Still, we are conditioned to fawn over those at the top, whether it’s a boss, a religious leader, the popular kid at school, a movie star, or a pop icon. And yet, the people closest to our hearts, the ones we love most, are often the ones we take for granted, disrespect, or lash out upon. Ourselves, most of all.
I wonder if this is because we rarely see models in the media we worship showing us how to treat ourselves well. Sitcoms, dramas, rom-coms, politics, and news all flood our feedback loops with conflict, manipulation, and humor at the expense of someone’s dignity. All the while, they distract us from exploring what’s quietly operating in the subconscious.
The Golden Rule tells us: Treat others how you’d like to be treated.
But what happens when science tells us the Sacred is something to poke and prod? When politics tell us to blame the “other”? When culture tells us to trade privacy for dopamine? When media encourages dehumanization and entertainment glorifies trauma-bonding?
What becomes of our self-perception?
Who is asking us how we would like to be treated?
Or how we are treating ourselves?
Learning how to treat myself with respect and care felt foreign at first, especially during a time when my entire life revolved around earning approval from my boss, who represented the top of my internal perceptual hierarchy.
One day, as the light of awareness spread across my subconscious terrain, I saw a revelation waiting to be acknowledged: I had been placing my self-worth in the hands of others. And as long as I didn’t feel worthy, I would never treat myself with the kind of care that could, in turn, command respect from others.
So I started treating myself how I wanted to be treated.
If I wanted others to speak to me with gentle curiosity and acceptance, I began to offer that same energy to myself, especially in meditation. I began practicing permission. Permission to slow down. To speak up. To advocate for myself in situations where in the past, I used to wish someone else would advocate for me. To listen to my body and honor my temple’s requests. To prioritize calm relaxation, telling myself, “I am enough.” “I am worthy of this existence.” “I am worthy of being heard and having my voice treated with consideration.” Slowly, I transformed the voice of my inner Gremlin from a gaslighting tormentor into a champion, cheerleader, and friend.

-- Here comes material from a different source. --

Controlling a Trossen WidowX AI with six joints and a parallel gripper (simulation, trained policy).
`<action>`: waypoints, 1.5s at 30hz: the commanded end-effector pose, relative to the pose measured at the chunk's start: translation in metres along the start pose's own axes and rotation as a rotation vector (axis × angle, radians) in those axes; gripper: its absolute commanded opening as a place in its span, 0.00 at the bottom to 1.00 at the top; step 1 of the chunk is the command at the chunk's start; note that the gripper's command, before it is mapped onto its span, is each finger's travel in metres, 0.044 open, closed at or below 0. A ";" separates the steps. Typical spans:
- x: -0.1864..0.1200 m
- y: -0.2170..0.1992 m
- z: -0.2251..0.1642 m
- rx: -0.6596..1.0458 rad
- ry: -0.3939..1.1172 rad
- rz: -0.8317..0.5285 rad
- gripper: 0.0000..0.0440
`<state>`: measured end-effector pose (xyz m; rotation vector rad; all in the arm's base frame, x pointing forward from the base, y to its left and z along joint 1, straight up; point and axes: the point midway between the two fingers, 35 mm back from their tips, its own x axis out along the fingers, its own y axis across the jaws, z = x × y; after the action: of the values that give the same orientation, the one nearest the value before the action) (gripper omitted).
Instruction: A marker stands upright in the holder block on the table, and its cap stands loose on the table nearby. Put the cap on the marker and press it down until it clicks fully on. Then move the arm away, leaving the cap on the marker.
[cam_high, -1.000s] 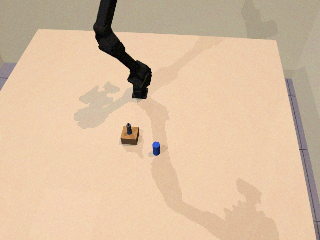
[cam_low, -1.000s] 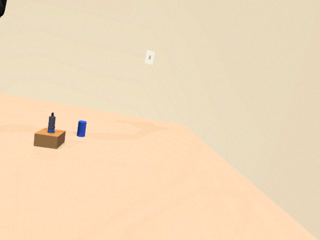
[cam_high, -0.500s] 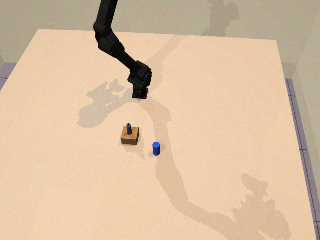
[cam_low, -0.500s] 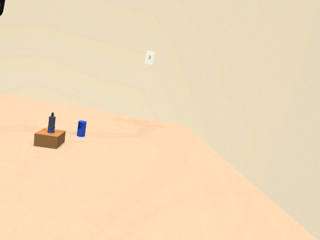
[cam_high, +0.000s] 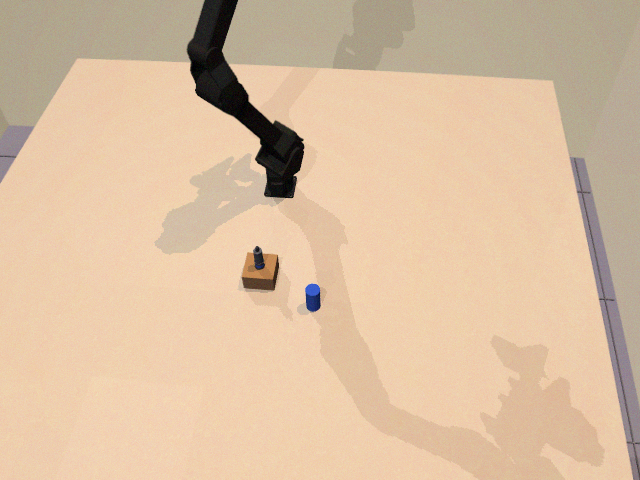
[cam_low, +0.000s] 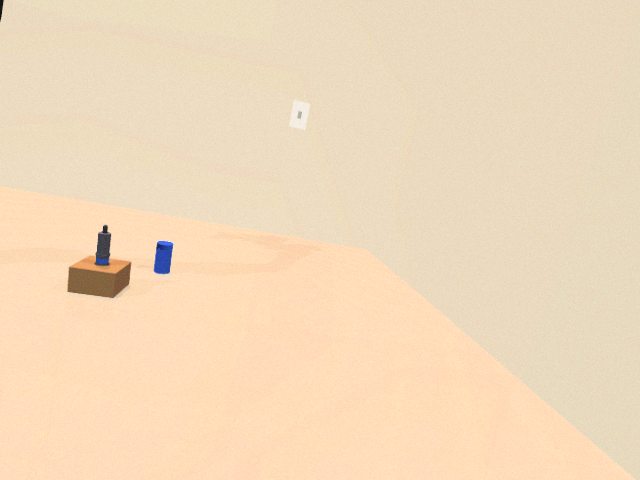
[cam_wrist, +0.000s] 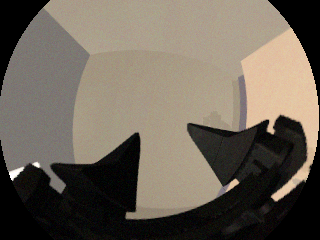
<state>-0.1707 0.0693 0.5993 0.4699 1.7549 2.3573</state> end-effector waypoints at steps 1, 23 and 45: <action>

Through becoming intimately familiar with my Gremlin’s messages, my empathy for others expanded. I began to understand how deeply shame and guilt circulate within nearly everyone’s feedback loops. And I realized I would never want to feed those Gremlins, mine or anyone else’s. Especially when extending kindness and encouragement has the potential to build a firm foundation of safety. Creativity flourishes when humans feel safe enough to show vulnerability. We can’t show vulnerability when we’re on the defense. Anticipating attack. Any why wouldn’t we anticipate attack when as I described, our feedback loops are inundated with conflict?
So let’s heal that conflict internally, by coming home to the question:
How do I wish to be treated?
When we answer honestly, we discover the same seeds most hearts hold: patience, dignity, kindness, and acceptance. When we tend those seeds within ourselves, watering them daily with the way we speak to ourselves, the way we honor our needs, the way we forgive our stumbles, the roots grow strong.
From there, kindness is no longer something we try to remember. It grows of its own accord, winding outward in ever-expanding circles. Acceptance becomes the air we breathe, and respect the soil beneath our feet.
Nature moves in spirals, and so do we. When we embody the care we wish to receive, it becomes part of our very structure, woven into our bones, carried in our voice, shining from our eyes. And in that embodiment, the Golden Rule becomes the Golden Future. Not as an ideal we chase, but as a living field we inhabit, together.